Data Sharing Across Compute Environments - Amazon SageMaker Unified Studio

Data Sharing Across Compute Environments

Amazon SageMaker Unified Studio provides magic commands to facilitate data sharing across different compute environments. This section outlines three key commands: %push, %pop, and %send_to_remote.

%push

The %push command allows you to upload specified variables to your project's shared S3 storage within Amazon SageMaker Unified Studio.

%push <var_name> %push <var_name1>,<var_name2> %push -v <var_name> %push -v <var_name> --namespace <namespace_name>

Key Features:

  • Supports multiple variable uploads when comma-separated

  • -v specifies the variable name (alternative syntax)
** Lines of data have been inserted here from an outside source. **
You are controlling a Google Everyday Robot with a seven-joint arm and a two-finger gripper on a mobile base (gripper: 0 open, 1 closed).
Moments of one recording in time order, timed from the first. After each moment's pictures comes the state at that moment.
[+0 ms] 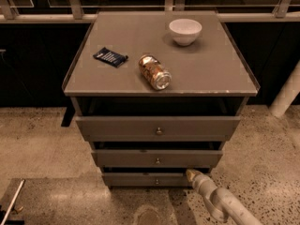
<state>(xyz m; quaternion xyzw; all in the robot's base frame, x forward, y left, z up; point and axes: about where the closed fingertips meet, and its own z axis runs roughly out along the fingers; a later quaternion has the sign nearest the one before) 0.616 -0.248 0.224 0.05 0.86 0.19 0.47</state>
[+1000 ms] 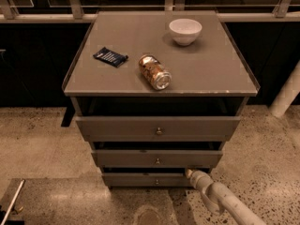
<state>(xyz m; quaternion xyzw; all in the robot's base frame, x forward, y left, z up) 0.643 -0.247 0.208 0.06 0.87 0.17 0.45</state>
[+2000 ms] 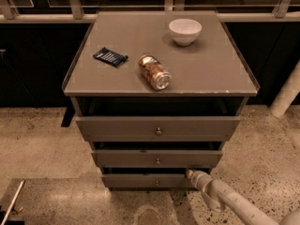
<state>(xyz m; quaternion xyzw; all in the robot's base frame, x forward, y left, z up) 0.636 -0.253 0.191 0.08 0.90 0.16 0.41</state>
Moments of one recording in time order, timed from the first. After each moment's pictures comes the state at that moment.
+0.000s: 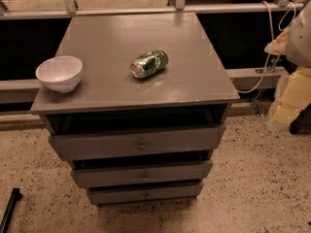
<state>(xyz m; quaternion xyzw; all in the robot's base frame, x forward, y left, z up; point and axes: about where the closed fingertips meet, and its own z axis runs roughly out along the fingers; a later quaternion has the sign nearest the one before) 0.438 -0.217 0.976 -0.60 0.78 -0.03 0.16</state>
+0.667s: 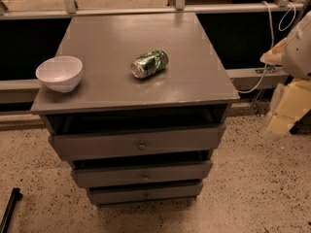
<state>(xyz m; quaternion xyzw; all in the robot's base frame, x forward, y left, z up) 0.430 -0.208 0.961 -0.60 0.78 -0.01 0.16</state>
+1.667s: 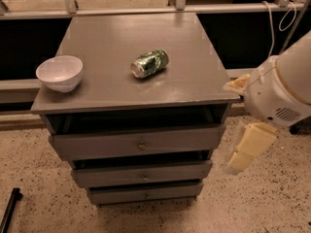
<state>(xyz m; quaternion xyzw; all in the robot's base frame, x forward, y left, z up) 0.396 -0.143 0.915 -0.62 0.75 0.05 0.21</state>
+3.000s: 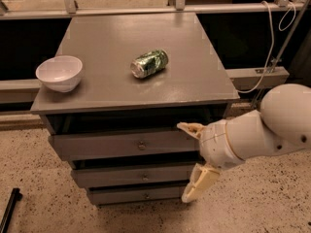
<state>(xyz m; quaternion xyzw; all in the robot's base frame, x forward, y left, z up) 0.407 -0.065 0.781 -0.67 0.64 0.17 0.32</state>
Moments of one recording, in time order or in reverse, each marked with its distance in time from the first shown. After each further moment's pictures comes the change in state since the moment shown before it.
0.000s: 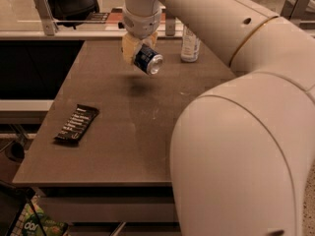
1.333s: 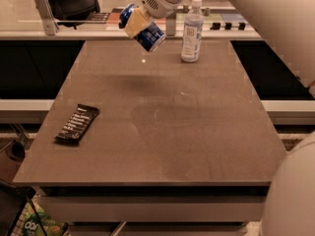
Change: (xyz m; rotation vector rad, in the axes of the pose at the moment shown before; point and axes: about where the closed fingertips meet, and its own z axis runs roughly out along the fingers) arm -0.023 -0.021 -0.078 -0.022 -0.499 -0.146
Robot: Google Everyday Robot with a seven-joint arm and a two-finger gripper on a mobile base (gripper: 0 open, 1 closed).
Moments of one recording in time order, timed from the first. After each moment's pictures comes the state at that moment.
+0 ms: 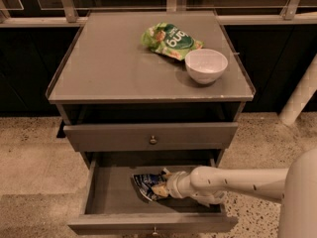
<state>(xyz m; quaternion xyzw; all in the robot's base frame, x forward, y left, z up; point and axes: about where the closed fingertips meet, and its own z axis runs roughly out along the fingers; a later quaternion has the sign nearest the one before) 0.537 -0.027 0.383 -0.36 0.85 0.21 0.31</state>
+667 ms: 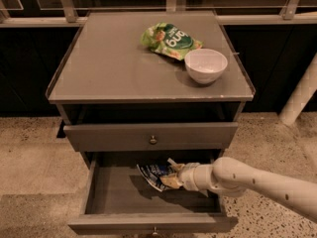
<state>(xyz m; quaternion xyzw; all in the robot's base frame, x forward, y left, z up) 0.536 -0.051 0.458 -0.38 0.81 0.28 0.35</state>
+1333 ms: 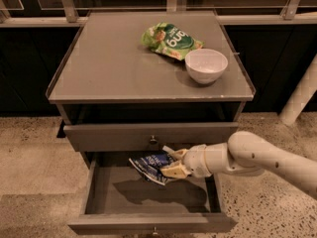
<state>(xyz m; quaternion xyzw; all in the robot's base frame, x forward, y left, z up) 0.502 -0.045 0.596 -0.45 0.75 0.34 0.35</state>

  • Optional --namespace argument (defaults to kernel ID)

  • Uploaded variables are accessible to all project members

Supported Connections:

  • Local Python connections

  • AWS Glue connections

  • AWS EMR connections

Supported Language: Python

%pop

The %pop command enables you to download specified variables from shared project Amazon S3 storage to your current compute environment.

%pop <var_name> %pop <var_name1>,<var_name2> %pop -v <var_name> %pop -v <var_name> --namespace <namespace_name>

Key Features:

  • Supports multiple variable downloads when comma-separated

  • -v specifies the variable name (alternative syntax)

  • Optional --namespace argument (defaults to kernel ID)

Supported Connections:

  • Local Python connections

  • AWS Glue connections

  • AWS EMR connections

Supported Language: Python

%send_to_remote

The %send_to_remote command allows you to send a variable from the local kernel to a remote compute environment.

%send_to_remote --name <connection_name> --language <language> --local <local_variable_name> --remote <remote_variable_name>

Key Features:

  • Supports both Python and Scala in remote environments

  • Python remote supports dict, df, and str data types

  • Scala remote supports df and str data types

Arguments:

  • -l or --language: Specifies the connection language

  • -n or --name: Specifies the connection to be used

  • --local: Defines the local variable name

  • --remote or -r: Defines the remote variable name

Supported Connections: local Python connections

Supported Language:

  • Python

  • Scala

Security considerations

Remember that variables uploaded using %push are accessible to all project members within your Amazon SageMaker Unified Studio project. Ensure that sensitive data is handled appropriately and in compliance with your organization's data governance policies.